**Extracted data:**

==================================================

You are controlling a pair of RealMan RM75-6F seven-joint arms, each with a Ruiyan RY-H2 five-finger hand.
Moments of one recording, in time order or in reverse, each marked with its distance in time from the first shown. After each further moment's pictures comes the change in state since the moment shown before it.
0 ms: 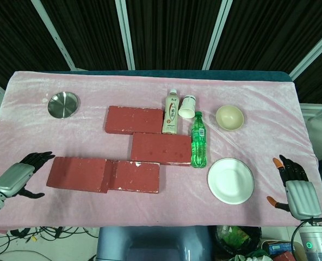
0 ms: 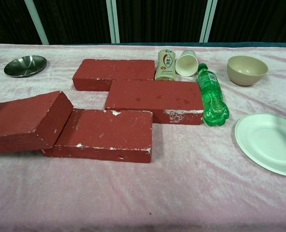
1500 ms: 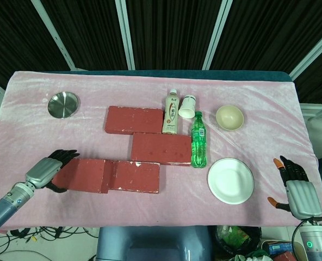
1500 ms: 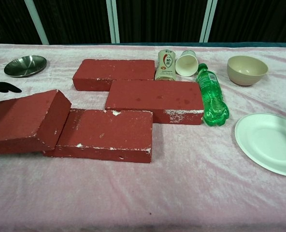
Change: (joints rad) left arm -0.110 -0.139 -0.036 0.013 -0.072 -0.146 0.125; right arm 0.006 0.016 0.000 -0.020 0.032 -0.032 -0.007
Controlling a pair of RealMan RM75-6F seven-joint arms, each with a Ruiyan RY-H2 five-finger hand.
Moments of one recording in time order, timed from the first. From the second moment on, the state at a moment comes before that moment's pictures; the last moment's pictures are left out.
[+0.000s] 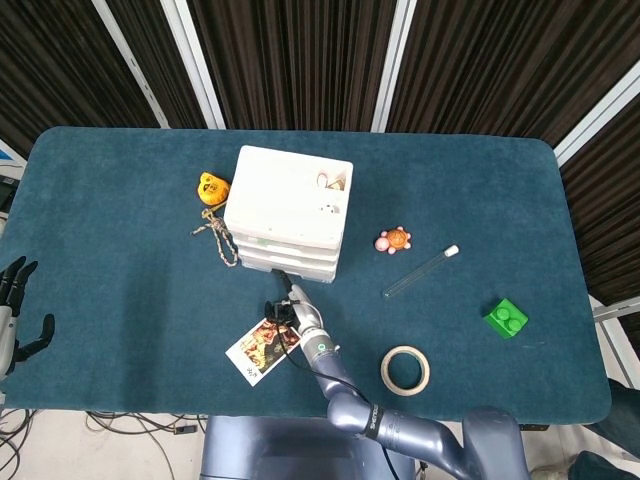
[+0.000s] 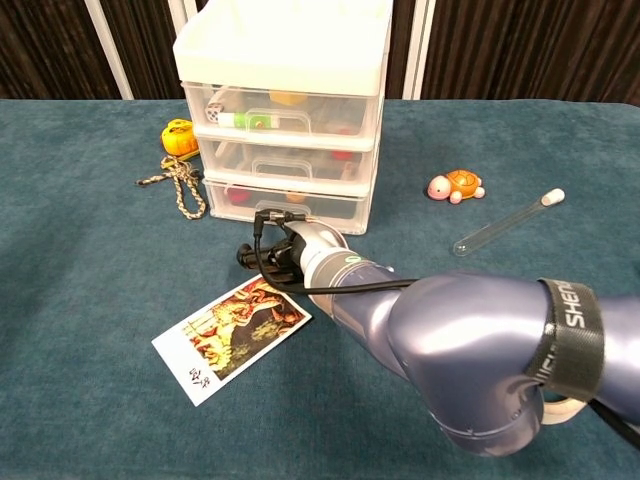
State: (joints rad) left arm -0.10 -1.12 -0.10 -1.66 1.38 1.46 -0.06; right arm 0.89 -2.24 0.57 -1.08 -0.66 0.71 0.13
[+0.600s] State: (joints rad) left arm -0.10 -1.12 -0.10 -1.66 1.38 1.46 -0.06; right arm 0.84 -2.22 0.48 -1.18 -0.68 0.74 0.11
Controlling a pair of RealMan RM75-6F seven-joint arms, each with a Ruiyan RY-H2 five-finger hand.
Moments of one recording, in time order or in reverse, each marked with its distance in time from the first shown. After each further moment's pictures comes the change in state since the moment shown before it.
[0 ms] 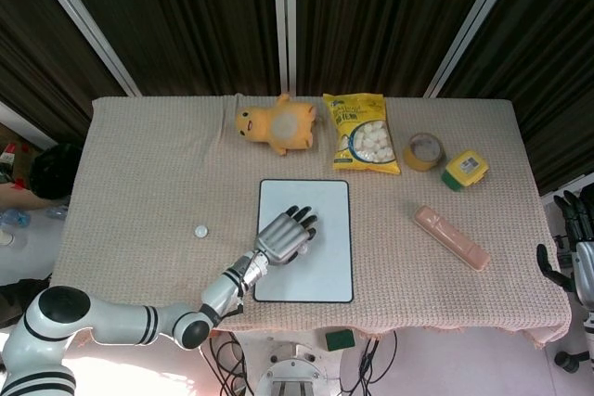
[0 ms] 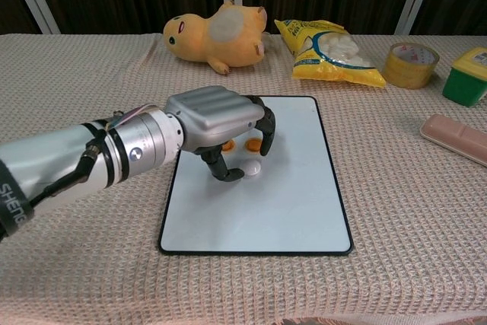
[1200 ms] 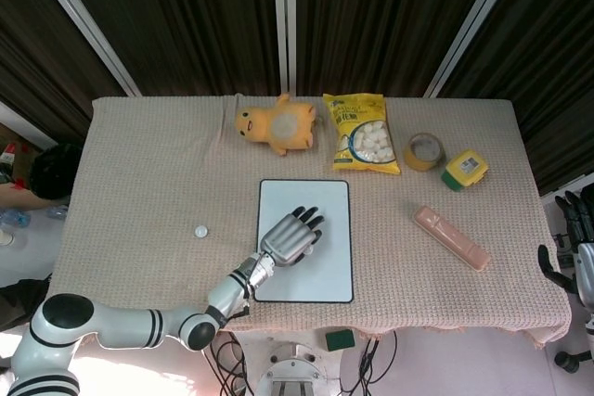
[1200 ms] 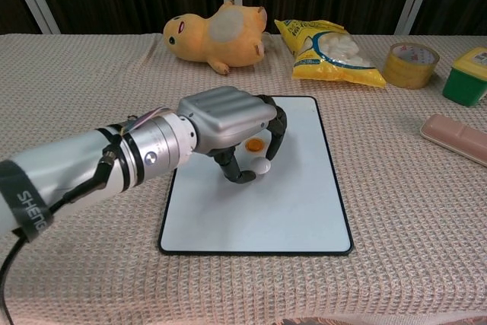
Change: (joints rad) left arm 0.033 -0.062 -0.059 0.050 0.052 -0.037 0.018; right arm -0.003 0.005 -0.003 0.005 -0.005 0.013 0.010
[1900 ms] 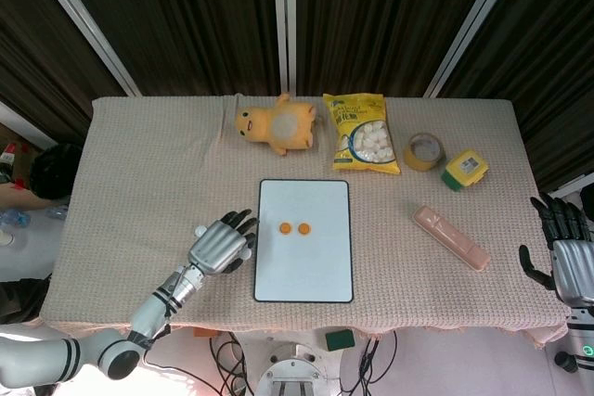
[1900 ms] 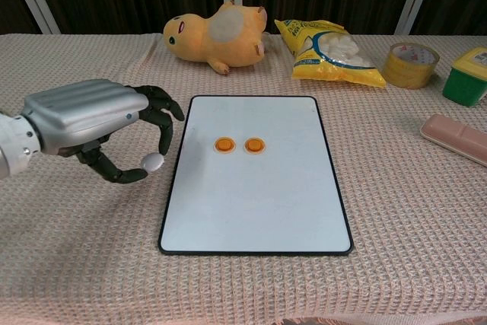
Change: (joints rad) left arm 0.278 0.331 0.118 -0.237 0.241 0.114 -0.204; right arm 0.029 -0.022 -0.014 -0.027 -0.009 -0.050 -0.076
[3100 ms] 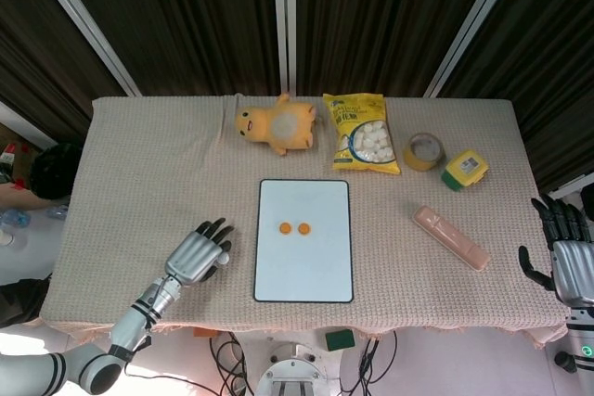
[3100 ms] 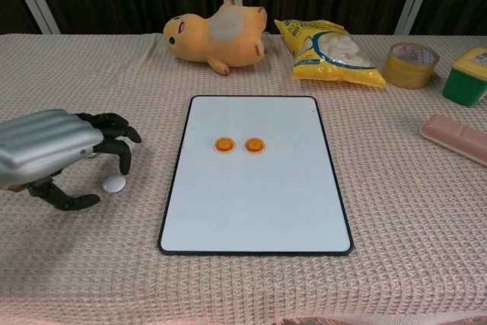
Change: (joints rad) left arm 0.092 0.016 0.135 0.099 0.067 0.101 0.005; right arm -0.001 -0.009 0.002 -0.001 0.019 -0.015 -0.011
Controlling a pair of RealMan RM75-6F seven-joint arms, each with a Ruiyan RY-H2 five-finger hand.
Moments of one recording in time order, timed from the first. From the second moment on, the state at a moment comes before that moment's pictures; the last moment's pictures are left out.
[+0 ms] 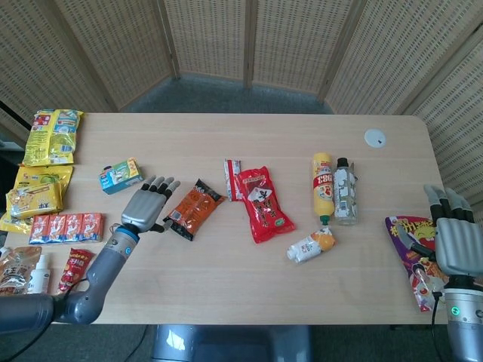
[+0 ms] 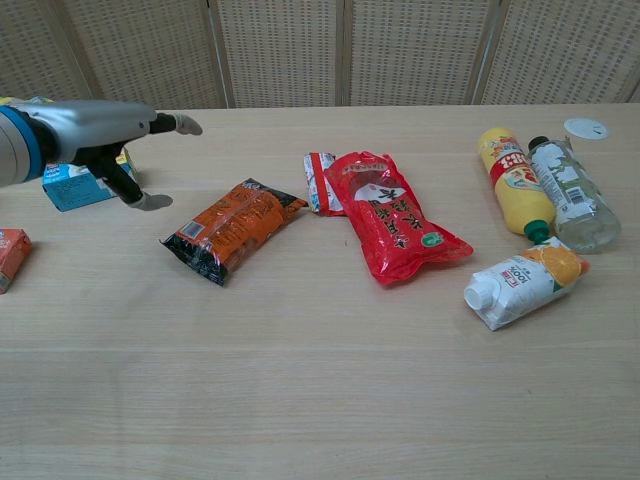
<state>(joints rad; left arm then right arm) -0.87 -1.43 -0.06 -1.68 0.71 1.05 0.59 0.20 -1.00 0.18 -1.93 -1.20 1.46 -0.32</state>
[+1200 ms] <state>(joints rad) -0.86 -1.86 -0.18 -1.19 0.66 0.91 0.46 0.15 -0.95 0.17 -1.95 -1.19 1.44 -0.20</state>
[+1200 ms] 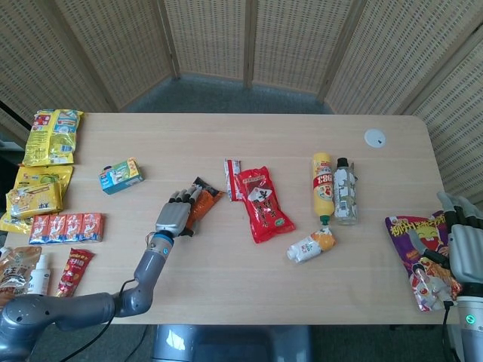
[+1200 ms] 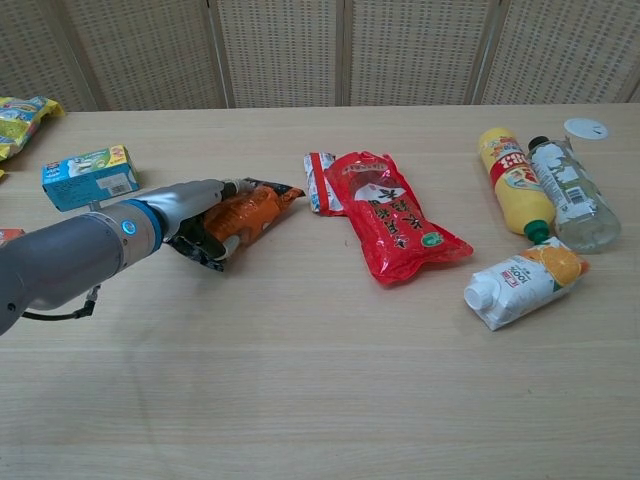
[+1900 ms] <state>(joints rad) -0.82 -1.78 -0.30 -1.33 0.79 1.03 0.38 0.16 -0.96 0.17 -1.94 -1.20 1.42 -0.19</state>
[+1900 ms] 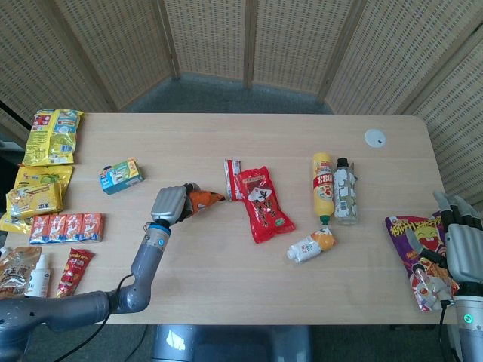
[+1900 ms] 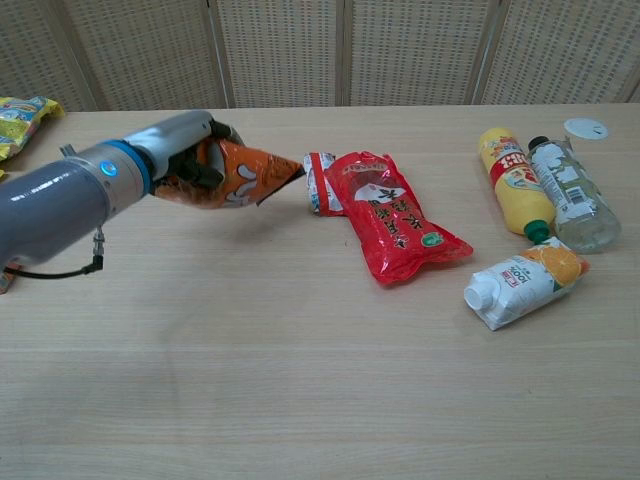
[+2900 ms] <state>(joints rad) -0.71 -1.17 -0.50 -2.11 0.85 1.33 0.47 0.21 -1.06 0.17 -1.87 -1.26 1.41 -0.26</state>
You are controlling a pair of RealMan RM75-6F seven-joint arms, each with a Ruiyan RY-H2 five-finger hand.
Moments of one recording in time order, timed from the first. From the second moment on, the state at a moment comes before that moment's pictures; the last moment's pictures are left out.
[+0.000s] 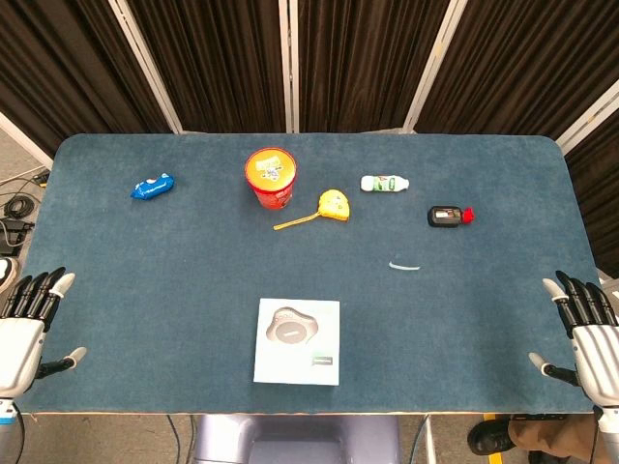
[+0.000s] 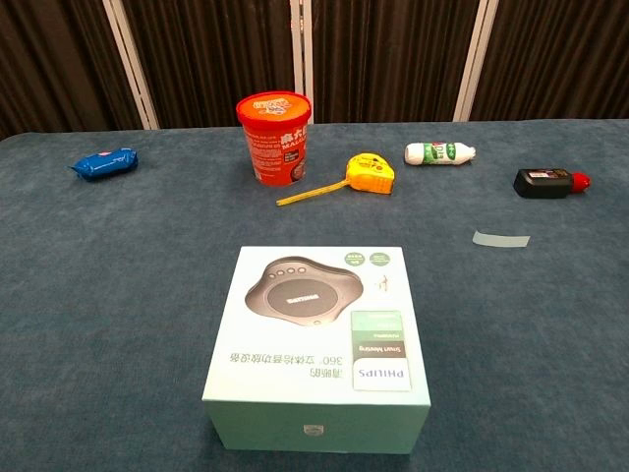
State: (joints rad) left arm -0.06 -1.00 0.00 -1.92 1.58 1.51 0.19; right arm 0.04 -0.93 0.04 -1.78 -1.59 1.54 0.02
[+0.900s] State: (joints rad) left arm -0.10 -1.03 -0.06 -1.87 1.45 1.46 0.22; right arm 0.42 -1.02 0.15 -1.63 -1.27 0.95 -0.06
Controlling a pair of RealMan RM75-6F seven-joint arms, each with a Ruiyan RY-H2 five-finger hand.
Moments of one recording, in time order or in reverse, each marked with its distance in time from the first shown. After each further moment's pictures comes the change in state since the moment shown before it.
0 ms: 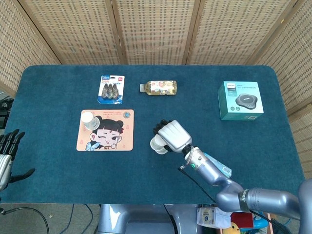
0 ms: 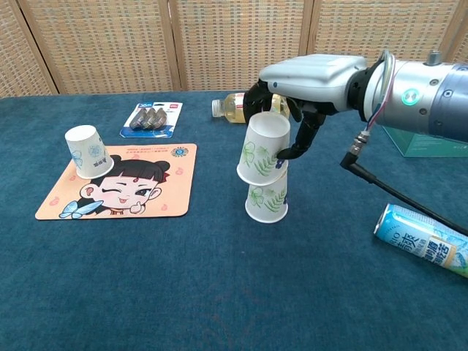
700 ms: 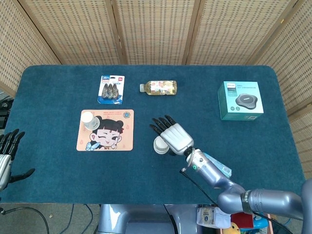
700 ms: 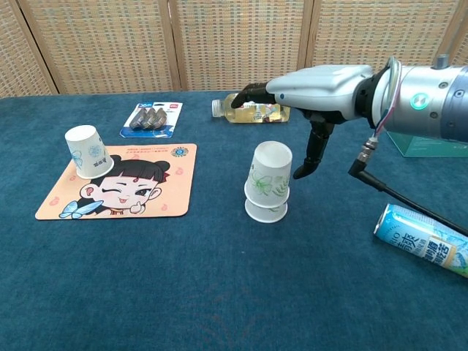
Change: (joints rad) left arm -0.003 0.001 0.001 0.001 -0.002 -0.003 -0.005; right arm 0.020 0.043 -0.029 -0.067 0.099 -0.012 -0.050
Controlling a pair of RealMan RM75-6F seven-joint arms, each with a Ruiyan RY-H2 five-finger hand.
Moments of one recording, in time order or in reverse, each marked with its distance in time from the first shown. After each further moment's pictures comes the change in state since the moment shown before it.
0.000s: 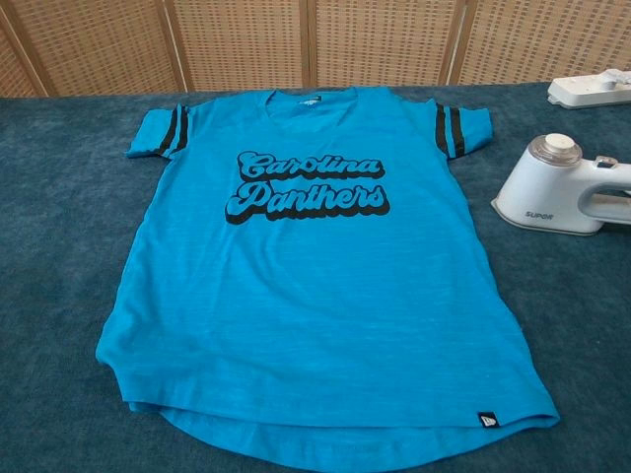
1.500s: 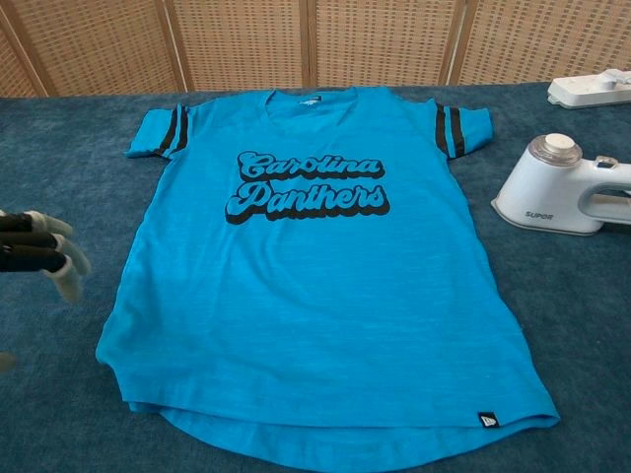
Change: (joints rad) left arm -0.228 -0.162 0.047 -0.053 0.088 -0.404 0.293; right arm -0.035 0.013 -0.019 -0.021 -0.027 0.046 0.019
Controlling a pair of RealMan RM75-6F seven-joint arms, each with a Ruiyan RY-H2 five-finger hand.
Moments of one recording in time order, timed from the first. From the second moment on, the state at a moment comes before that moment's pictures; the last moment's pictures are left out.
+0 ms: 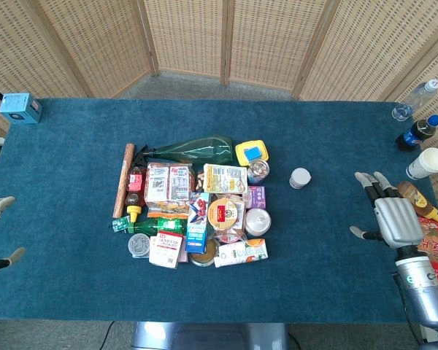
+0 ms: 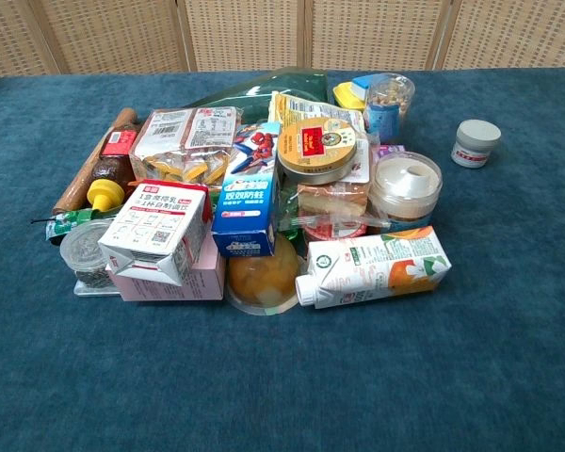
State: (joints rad) left arm -0.07 -0.89 -0.06 -1.92 1.47 1.51 0.16; right arm 0.34 -1.04 0.15 -1.71 -1.33 1.23 -0.05
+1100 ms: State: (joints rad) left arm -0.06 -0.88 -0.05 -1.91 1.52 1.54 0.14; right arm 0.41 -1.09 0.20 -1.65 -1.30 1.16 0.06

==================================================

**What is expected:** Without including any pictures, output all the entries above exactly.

**Solution for this problem:**
You are controlling a pair of RealMan RM75-6F seven-joint arms, each with a Ruiyan RY-H2 five-finger hand.
Moments of one recording, in time order or in reverse, each marked with its distance in time from the first shown. After each further moment's pictures comes the change in state since the moment shown before it.
0 ms: 
0 ms: 
1500 ms: 
1500 ms: 
Change: (joints rad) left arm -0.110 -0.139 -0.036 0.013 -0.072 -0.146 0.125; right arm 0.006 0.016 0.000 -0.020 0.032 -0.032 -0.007
Controlling a pair of RealMan RM75-6F seven-joint arms, each with a Ruiyan RY-H2 five-finger hand.
Moments of one recording in time order, timed from the first. From the second moment on, the state at a moment comes before that moment's pictures; the last moment's pictures are left out.
[+0.000s] 
[+0.000s] 
State: (joints rad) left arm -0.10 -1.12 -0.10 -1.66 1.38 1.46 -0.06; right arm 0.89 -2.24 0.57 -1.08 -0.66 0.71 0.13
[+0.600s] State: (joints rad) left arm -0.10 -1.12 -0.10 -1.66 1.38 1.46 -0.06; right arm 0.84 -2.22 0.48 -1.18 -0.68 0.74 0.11
Controlling a pair of RealMan RM75-6F seven-joint arms, each with a Ruiyan RY-H2 five-finger hand.
Moments of one recording, in time order or in reverse, each marked with its distance in time from the first shown. After each further moment's pictures comes the change in state since the moment shown before it.
[0 ms] 
[0 ms] 
[1200 ms] 
[1200 ms] 
Change: (joints rad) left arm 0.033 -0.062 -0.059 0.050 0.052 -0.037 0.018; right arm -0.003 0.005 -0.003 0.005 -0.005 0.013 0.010
[1900 ms] 
[1900 ms] 
Change: (joints rad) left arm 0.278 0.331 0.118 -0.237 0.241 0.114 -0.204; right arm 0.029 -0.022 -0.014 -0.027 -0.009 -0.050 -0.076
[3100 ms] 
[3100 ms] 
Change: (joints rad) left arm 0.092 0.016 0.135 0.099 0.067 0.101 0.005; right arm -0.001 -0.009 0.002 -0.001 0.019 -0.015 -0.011
Controlling a pair of RealMan RM75-6F seven-joint arms, each with a Ruiyan RY-H2 five-finger hand.
Moments of one recording in time order, timed from the first. From the second moment on, the state at a moment comes before that moment's pictures; the last moment's pictures are left out.
[+0 ms] 
[+0 ms] 
<state>(joints rad; left arm then right arm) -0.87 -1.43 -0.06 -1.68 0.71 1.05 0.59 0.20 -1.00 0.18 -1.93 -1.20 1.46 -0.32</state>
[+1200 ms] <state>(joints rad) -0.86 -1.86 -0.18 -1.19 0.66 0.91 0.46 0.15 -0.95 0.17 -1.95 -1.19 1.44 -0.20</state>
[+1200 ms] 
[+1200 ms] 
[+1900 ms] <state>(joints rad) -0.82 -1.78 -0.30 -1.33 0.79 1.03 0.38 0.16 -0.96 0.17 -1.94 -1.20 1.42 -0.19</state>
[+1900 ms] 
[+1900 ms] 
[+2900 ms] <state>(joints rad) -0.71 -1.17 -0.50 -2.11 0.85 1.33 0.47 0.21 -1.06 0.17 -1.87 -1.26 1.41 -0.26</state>
You are controlling a pair of RealMan RM75-6F seven-joint arms, each with a Ruiyan RY-H2 five-finger hand.
Moments of one recording in time order, timed from the first. From the second moment on, the state at a moment comes before that moment's pictures; the last moment's pictures are left out.
[+0.000s] 
[+0.000s] 
State: (joints rad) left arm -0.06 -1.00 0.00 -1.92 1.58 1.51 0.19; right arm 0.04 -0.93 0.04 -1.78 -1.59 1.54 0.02
[+0.900s] State: (joints rad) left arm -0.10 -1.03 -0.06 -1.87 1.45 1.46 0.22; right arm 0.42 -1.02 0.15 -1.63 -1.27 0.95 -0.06
Controlling a pair of RealMan RM75-6F seven-joint arms, each with a Ruiyan RY-H2 five-finger hand.
Moments of one recording, in time order or in reverse, each marked with its distance in time from the first shown. After each further moment's pictures comes the change in state since the moment shown before it.
0 ms: 
0 ms: 
700 ms: 
700 ms: 
Change: (joints rad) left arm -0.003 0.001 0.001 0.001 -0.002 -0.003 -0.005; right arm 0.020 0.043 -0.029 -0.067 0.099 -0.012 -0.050
Controlling a pair of RealMan RM75-6F seven-joint arms, each with a Ruiyan RY-H2 five-finger hand.
Moments of one recording, in time order or in reverse, each marked with its distance in time from the first shown. After each further moment's pictures comes the change in state since the moment shown before it.
0.000s: 
1.500s: 
Change: (joints rad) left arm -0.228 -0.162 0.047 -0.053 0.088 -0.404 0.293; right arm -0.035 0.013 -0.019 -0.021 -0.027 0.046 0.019
Controlling a pair of RealMan RM75-6F seven-joint arms, each with a Ruiyan RY-H2 five-finger hand.
Moments of one recording in time order, timed from the first. From the second moment on, the state at a moment comes before that moment's pictures; the last moment's pictures are left out.
+0 ms: 
+0 ms: 
State: (joints rad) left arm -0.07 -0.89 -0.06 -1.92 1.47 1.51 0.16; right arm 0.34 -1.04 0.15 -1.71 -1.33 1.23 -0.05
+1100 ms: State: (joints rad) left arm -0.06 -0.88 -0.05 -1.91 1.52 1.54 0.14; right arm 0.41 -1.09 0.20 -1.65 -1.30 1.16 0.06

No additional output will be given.